Now I know the first time I wrote about my Model M keyboard I said it wasn’t worth it to leave a $10 dev board attached to the keyboard, opting instead to use an adapter, but I’ve changed my mind. My change of heart came about for two reasons:
- I couldn’t get the $5 adapter to work.
- Being able to remap keys on the fly is definitely worth $5.
That second point is in reference to my recent blog post.
I found it easier to get my own IBM Model M to USB adapter working,
this time opting to use a Trinket M0 CircuitPython board.
By using the little CircuitPython board, I can edit a mapping.py
file whenever I want to change what each key on the Model M does.
Getting it to work wasn’t very easy. It turns out that just bit-banging the PS/2 protocol that the keyboard uses, while very feasible in C, does not work out too well in python. For each keypress, I would process just two clock pulses, out of the eleven (start and stop bits, parity bit, eight data bits).
My next thought was to use SPI. Since it is implemented in hardware, it would definitely be fast enough to read PS/2, and they seemed similar enough that I could get it all to work. Except CircuitPython doesn’t seem to support SPI slave mode yet. Oh well, on to the next idea.
I then figured, “I know I can read PS/2 from an MSP430, I should just use one of cheaper chips and have it send key state information over UART to the Trinket M0!”
As it turns out, this thought cost me a few hours, as for some reason I was unable to get Energia working. I tried two different launchpads, two different operating systems (Windows and Linux), and three different energia versions. I tried a few fixes from various sources online, tried reinstalling drivers, playing with settings, everything I could think of. I’m not sure what is happening there, as I used those boards plenty of times in the past, and they do appear as COM ports in both Windows and Linux. I could have tried using Code Composer Studio, but didn’t feel like downloading it again.
I then noticed that CircuitPython has a module for reading in pulse-widths. That seemed pretty useful - assuming the line isn’t too noisy, it seems that a list of pulse widths would have a bijective mapping to the keyboard scancodes, as I would think it is just a form of Run-length encoding.

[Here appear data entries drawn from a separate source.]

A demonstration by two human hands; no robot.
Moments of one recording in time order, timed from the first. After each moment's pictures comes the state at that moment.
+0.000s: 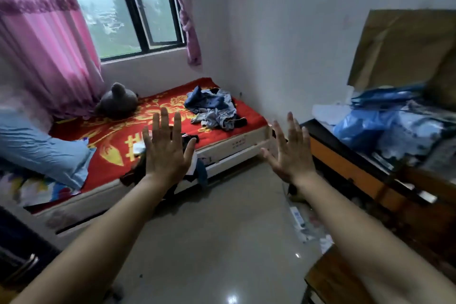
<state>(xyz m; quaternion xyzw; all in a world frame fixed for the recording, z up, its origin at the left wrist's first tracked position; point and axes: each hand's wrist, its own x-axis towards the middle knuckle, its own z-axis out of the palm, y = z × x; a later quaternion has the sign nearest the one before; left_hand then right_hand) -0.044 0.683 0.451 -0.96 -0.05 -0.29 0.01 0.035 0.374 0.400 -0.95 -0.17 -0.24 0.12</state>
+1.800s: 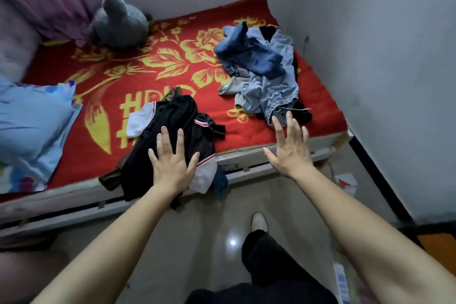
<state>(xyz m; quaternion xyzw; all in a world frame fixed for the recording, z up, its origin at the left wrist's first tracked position) 0.530 0.917 0.202 -0.96 -0.27 0.00 -0.08 0.691 0.646 0.201 -0.96 -0.25 0.01 0.09</state>
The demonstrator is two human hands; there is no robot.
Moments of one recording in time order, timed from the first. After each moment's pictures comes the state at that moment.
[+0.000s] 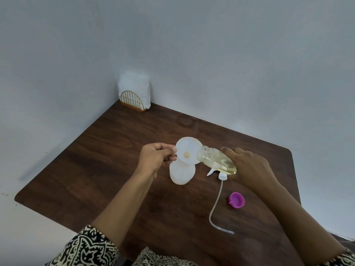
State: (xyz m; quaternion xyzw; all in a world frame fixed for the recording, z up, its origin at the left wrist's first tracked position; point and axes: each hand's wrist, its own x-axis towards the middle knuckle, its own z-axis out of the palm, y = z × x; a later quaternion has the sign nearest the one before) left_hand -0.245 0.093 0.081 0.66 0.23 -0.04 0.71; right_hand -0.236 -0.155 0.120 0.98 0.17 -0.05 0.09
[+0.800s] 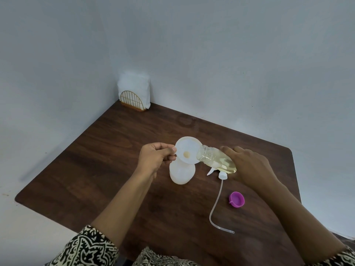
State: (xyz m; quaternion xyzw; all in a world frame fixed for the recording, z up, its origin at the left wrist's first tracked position) left_hand -0.245 0.093 0.081 0.65 0.22 -0.05 0.72; right_hand -0.235 -0.156 0.120 0.98 0.17 -0.05 0.08
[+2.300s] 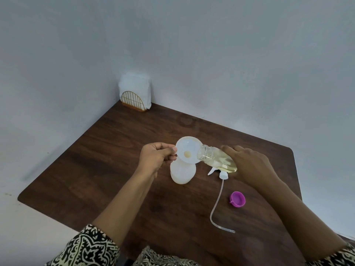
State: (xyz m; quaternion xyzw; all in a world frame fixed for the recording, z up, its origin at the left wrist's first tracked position) left_hand -0.246 0.093 0.082 0.66 0.23 -0.04 0.71; right_hand -0.233 -0.155 0.122 0.98 0.18 -0.05 0.08
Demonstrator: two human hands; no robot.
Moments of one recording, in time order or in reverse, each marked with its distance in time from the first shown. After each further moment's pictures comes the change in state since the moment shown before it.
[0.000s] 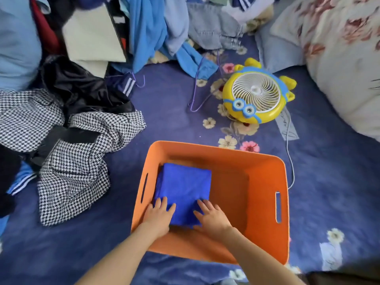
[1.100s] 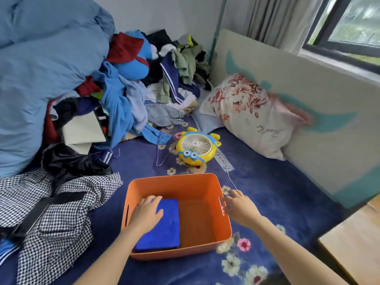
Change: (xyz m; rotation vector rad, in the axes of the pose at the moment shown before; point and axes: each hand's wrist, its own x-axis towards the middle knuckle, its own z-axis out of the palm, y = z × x) left_hand -0.130 0.035 -0.096 -0.349 0.641 0.095; right_hand -0.230 0.049 -0.109 0.127 0.399 0.507
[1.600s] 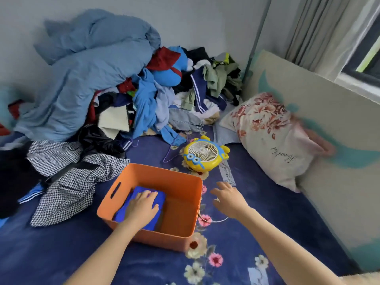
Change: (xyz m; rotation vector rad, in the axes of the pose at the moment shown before) left_hand -0.034 0.127 0.036 0.074 0.241 -0.284; right_hand -0.002 0.098 -0.049 -0.063 0.077 -0.365
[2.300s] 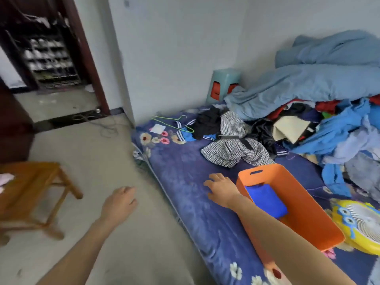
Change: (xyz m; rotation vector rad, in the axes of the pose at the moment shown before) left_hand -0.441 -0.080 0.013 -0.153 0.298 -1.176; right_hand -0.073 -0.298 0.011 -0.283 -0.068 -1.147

Basically, as soon as the CLK line goes low, I start reading in pulses
on the DAT line. After a few milliseconds, I check the pulses I read.
I read the pulses into a tuple, which might look something like
(2, 1, 1, 4)
. Because PS2 idles with the DAT line high, I have
the pulseio
module start tracking when the line is low. It seems
to skip the first low pulse - I’m not sure if that is because I’m
reacting too slowly, or if that’s just how pulseio
works.
In any case, looking at the example from earlier, (2, 1, 1, 4)
, this
means after an initial low pulse, there is a high pulse of two clock
cycles, followed by a pulse of one clock cycle, followed by a high
pulse of one clock cycle, followed by a low pulse of four clock
cycles. Because there are a fixed number of clock cycles in each
PS/2 message, 11, we can figure out what the initial low pulse was.
We don’t need to, though, as we have enough information to uniquely
identify the key.
If, for whatever reason, we did want the scan code, it isn’t hard
to figure out.
Working backwards, we know the scancode ends in four zeros, then
has a one, then a zero, then two ones, making it 11010000
.
We know that last 0
is the parity bit, and we know that the sequence
starts low, so the new missing bit is filled in with a 0 after
everything is shifted to the right one. This gives us 01101000
.
Now, PS/2 sends its data least significant bit first rather than
most significant bit first, so we flip our number around to get
00010110
, or 0x16
, the scancode for the 1
key.
So, I defined a python dictionary to map those tuples to USB keycodes.
I did this in a separate mapping.py
file, so the key mappings
can be changed without having to worry about changing the logic
of the board accidentally.
Anyways, I’m not quite done mapping every key, and a downside of how I did this is that I can’t send commands to the keyboard reliably, so I can’t have the keyboard change scancode sets. This is a problem as I can’t detect key presses and key releases for non-modifier keys. I plan on implementing the PS/2 communication in C and adding it to a fork of CircuitPython, but that might have to wait.
The current code is available in my blog work repo.